Plotting parameter estimates with mcmcplots

library(mcmcplots)

caterplot(model.fit.rnd, parms="alpha", horizontal=FALSE, reorder=FALSE)

caterplot(model.fit.rnd, parms=c("grand.sigma", "group.sigma"), horizontal=FALSE)
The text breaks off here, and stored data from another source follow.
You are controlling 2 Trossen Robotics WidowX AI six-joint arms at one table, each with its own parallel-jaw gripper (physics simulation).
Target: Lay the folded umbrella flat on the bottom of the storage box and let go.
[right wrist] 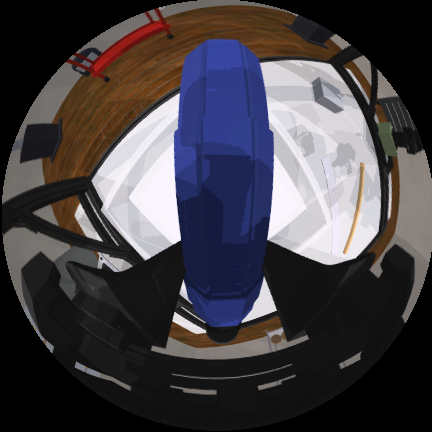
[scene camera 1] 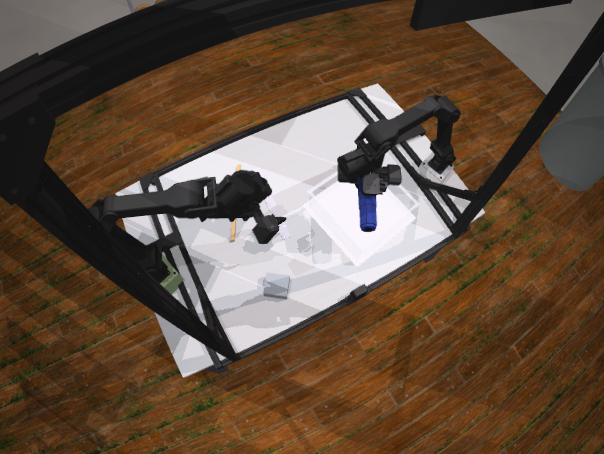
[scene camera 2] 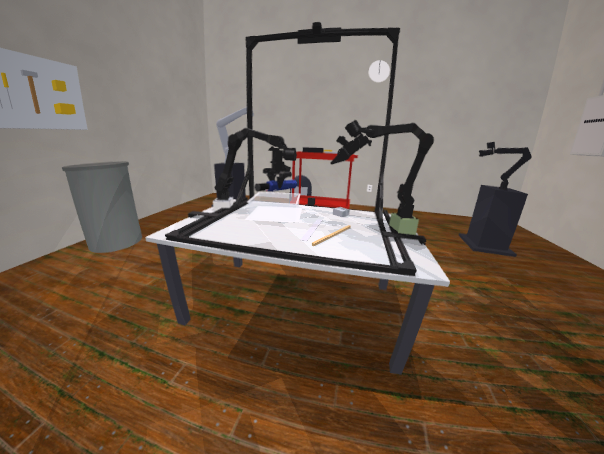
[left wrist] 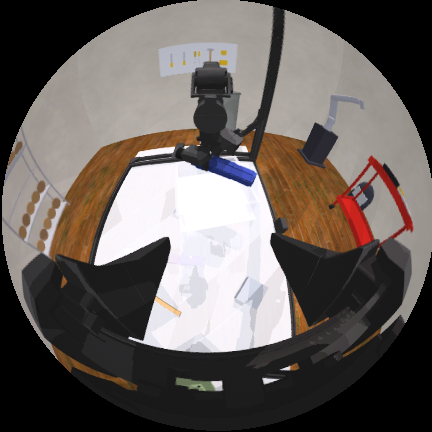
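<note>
The blue folded umbrella (scene camera 1: 368, 212) (scene camera 2: 282, 185) (left wrist: 232, 171) (right wrist: 224, 175) has a dark handle end and is held roughly level above the storage box. My right gripper (scene camera 2: 280, 183) (right wrist: 222, 242) is shut on the umbrella near its handle end. The storage box (scene camera 1: 335, 215) (scene camera 2: 275, 214) (left wrist: 210, 205) (right wrist: 155, 195) has clear walls and a white bottom, and stands at the right of the table in scene camera 1. My left gripper (scene camera 2: 334, 161) (left wrist: 220, 240) is open and empty, raised above the table away from the box. The umbrella hides part of the box bottom in the right wrist view.
An orange stick (scene camera 1: 232, 230) (scene camera 2: 331, 236) (right wrist: 359, 205) and a pale lilac strip (scene camera 2: 312, 230) (right wrist: 330, 200) lie left of the box in scene camera 1. A small grey block (scene camera 1: 276, 285) (scene camera 2: 341, 212) (left wrist: 251, 293) sits farther off. Black frame rails edge the table.
</note>
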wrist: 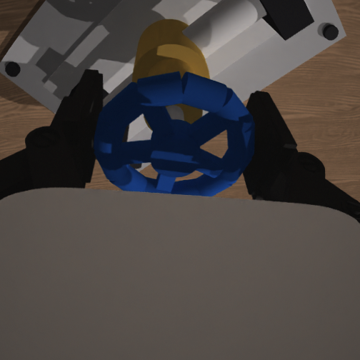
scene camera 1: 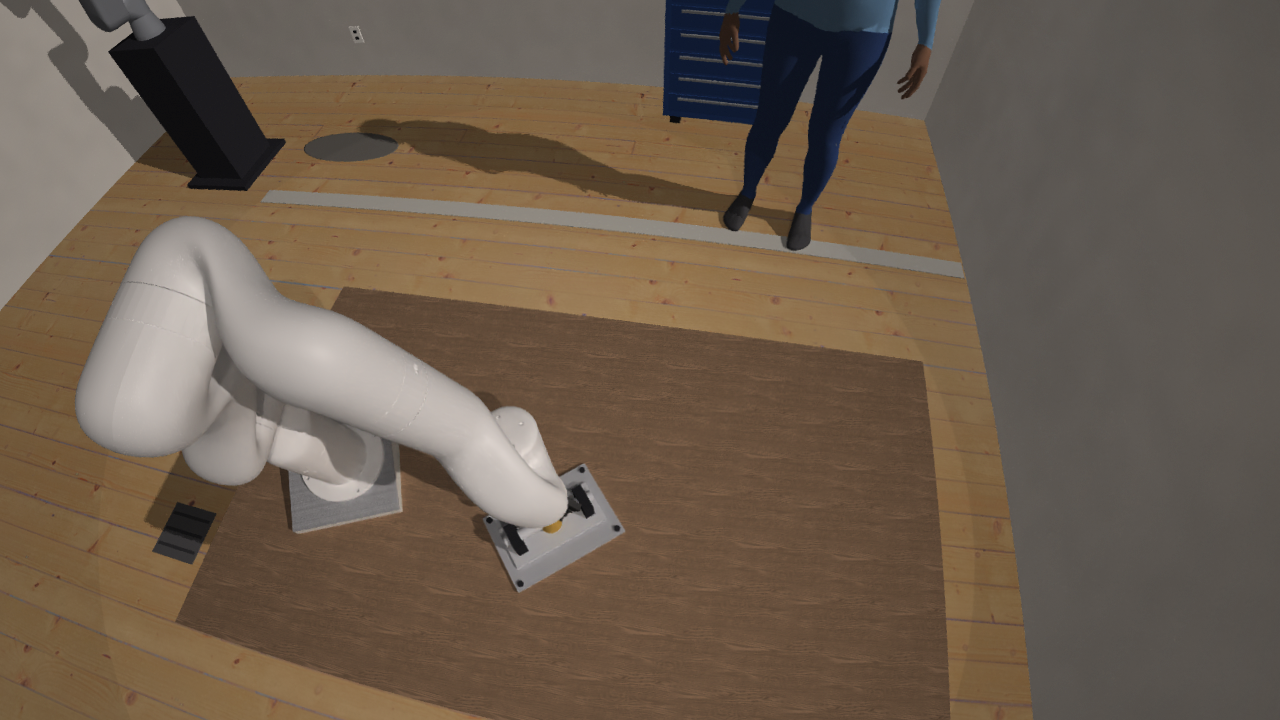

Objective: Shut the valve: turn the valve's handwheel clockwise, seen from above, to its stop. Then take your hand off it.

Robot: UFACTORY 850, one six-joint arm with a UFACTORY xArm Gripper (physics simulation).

5 Plotting the posteriors from both models

Let’s extract the medians posterior distributions of the expected values of \(\alpha_j\) and their 95% credible intervals:

  rnd.alphas <- model.fit.rnd$BUGSoutput$summary
  fix.alphas <- model.fit.fix$BUGSoutput$summary
  
  plot(snout.vent ~ population, data=snakes,
       ylab="Snout-vent length [cm]", col="grey", pch=19)
  points(rnd.alphas[,'2.5%'], col="red", pch="-", cex=1.5)
  points(fix.alphas[,'2.5%'], col="blue", pch="-", cex=1.5) 
  points(rnd.alphas[,'97.5%'], col="red", pch="-", cex=1.5)
  points(fix.alphas[,'97.5%'], col="blue", pch="-", cex=1.5) 
  points(rnd.alphas[,'50%'], col="red", pch="+", cex=1.5)
  points(fix.alphas[,'50%'], col="blue", pch="+", cex=1.5) 

  abline(h=mean(snakes$snout.vent), col="grey")
  legend("bottomright", pch=c(19,19), col=c("blue","red"),
         legend=c("fixed effects","random effects"))